Digitizing the quilt

Bicentennial Quilt at Essex Library 5 November 2021.jpg

Essex's Bicentennial Quilt at The Essex Library Association in November 2021

In 1976, residents of Essex, Connecticut worked together to commemorate the 200th anniversary of American independence.  Combining their sewing skills, town quilters created an original quilt of 42 squares. Each square depicts a place or event in the town's history. 

Quilters began meeting monthly in September 1975 to plan and create the quilt.  Over a series of eight workshop meetings, quilters completed 42 nine-inch quilt squares. The squares were then joined together and presented to the Essex Historical Society in honor of Independence Day in the summer of 1976.

Quilt10_Essex Historical Society.pdf

Quilt square 10: Hills Academy, Essex Historical Society

The completed quilt was displayed at Hills Academy, part of Essex Historical Society.  In 1996, the 20th anniversary of the project, the quilt was displayed at the Connecticut River Museum.  Since then the quilt has been on permanent display at the Essex Library Association at 33 West Avenue. 

Today the quilt is displayed in the library's 1889 Society conference room, where it's on view for residents and visitors.  The conference room also holds the library's collection of local history materials.  Accompanying the quilt is a visual guide card and a red scrapbook.  The scrapbook contains a description of each quilt square plus memorabilia from the 1976 quilting project (correspondence, invitations, and press clippings).

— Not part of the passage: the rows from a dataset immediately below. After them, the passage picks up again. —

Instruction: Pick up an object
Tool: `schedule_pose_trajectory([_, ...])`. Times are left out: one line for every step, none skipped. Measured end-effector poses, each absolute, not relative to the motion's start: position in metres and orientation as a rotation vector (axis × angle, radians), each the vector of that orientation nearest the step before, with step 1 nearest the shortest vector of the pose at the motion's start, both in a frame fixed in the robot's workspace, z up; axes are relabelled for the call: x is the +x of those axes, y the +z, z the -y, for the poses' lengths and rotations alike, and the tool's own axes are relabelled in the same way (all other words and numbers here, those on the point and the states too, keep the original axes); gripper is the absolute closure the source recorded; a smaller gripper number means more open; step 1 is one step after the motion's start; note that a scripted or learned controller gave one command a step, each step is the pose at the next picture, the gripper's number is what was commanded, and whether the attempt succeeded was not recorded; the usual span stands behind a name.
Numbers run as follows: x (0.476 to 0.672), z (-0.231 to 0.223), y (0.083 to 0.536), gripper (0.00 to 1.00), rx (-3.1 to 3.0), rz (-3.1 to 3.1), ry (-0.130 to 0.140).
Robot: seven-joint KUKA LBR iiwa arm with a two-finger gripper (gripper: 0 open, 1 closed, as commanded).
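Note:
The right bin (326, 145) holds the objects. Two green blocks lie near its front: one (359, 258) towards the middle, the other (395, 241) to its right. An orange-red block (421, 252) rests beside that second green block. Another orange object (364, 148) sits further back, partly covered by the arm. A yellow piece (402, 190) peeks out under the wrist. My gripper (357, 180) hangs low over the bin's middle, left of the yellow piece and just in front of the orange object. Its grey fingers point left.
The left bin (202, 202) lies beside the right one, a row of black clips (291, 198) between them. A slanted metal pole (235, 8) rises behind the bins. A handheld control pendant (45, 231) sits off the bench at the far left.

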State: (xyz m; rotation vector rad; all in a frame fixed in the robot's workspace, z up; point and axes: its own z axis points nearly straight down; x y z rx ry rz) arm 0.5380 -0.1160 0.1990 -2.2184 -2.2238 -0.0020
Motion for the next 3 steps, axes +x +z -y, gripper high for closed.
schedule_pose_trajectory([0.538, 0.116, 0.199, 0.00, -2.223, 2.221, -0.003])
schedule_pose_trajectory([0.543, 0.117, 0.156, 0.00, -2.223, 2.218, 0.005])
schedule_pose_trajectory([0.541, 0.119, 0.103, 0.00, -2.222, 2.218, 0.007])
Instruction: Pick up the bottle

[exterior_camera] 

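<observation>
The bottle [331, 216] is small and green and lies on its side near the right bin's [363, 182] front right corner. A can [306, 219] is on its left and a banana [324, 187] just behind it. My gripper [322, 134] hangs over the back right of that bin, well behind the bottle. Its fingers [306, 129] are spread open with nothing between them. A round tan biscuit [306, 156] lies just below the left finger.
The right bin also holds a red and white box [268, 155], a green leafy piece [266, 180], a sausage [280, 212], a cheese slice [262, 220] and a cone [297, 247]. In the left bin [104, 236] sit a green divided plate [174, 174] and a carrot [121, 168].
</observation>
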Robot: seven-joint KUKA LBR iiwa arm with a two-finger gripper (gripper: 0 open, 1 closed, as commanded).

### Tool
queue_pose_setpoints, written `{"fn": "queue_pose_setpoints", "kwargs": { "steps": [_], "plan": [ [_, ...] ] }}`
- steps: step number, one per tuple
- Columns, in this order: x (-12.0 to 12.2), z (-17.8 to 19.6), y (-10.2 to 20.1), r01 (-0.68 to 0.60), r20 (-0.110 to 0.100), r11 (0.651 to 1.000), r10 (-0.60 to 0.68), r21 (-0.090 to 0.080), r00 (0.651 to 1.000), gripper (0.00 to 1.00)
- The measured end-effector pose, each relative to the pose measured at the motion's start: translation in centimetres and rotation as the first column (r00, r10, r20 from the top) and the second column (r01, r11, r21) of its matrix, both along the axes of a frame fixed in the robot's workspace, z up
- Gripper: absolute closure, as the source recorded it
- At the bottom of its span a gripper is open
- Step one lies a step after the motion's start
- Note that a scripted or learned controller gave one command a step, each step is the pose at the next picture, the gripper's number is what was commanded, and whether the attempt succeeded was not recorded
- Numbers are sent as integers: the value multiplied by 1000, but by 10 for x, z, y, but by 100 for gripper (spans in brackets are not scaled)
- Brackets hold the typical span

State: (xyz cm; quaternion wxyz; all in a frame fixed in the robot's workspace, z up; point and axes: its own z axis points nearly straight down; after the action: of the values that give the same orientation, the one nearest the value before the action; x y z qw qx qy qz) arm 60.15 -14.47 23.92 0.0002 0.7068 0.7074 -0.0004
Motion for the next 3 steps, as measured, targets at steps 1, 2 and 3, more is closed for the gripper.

Quilt42_Essex Public Library.pdf

Quilt Square 42: Essex Library at 3 Main Street, the library's prior location near the corner of West Avenue and Main Street

In 2021, Essex Library Association embarked on a project to make the Bicentennial Quilt more widely accessible to town residents and individuals interested in the local history of Essex and quiltmaking.  The library entered an agreement with Essex Historical Society to photograph the quilt and scan accompanying memorabilia. 

In the summer of 2021, a college student majoring in history volunteered to photograph the quilt squares, scan the scrapbook, and add descriptive metadata to make the quilt digitally available using Omeka.  Omeka allows for the exhibition of cultural heritage objects via a free, open-source content management system.  Items in the Omeka collection are digitally preserved and made discoverable through Dublin Core descriptive standards.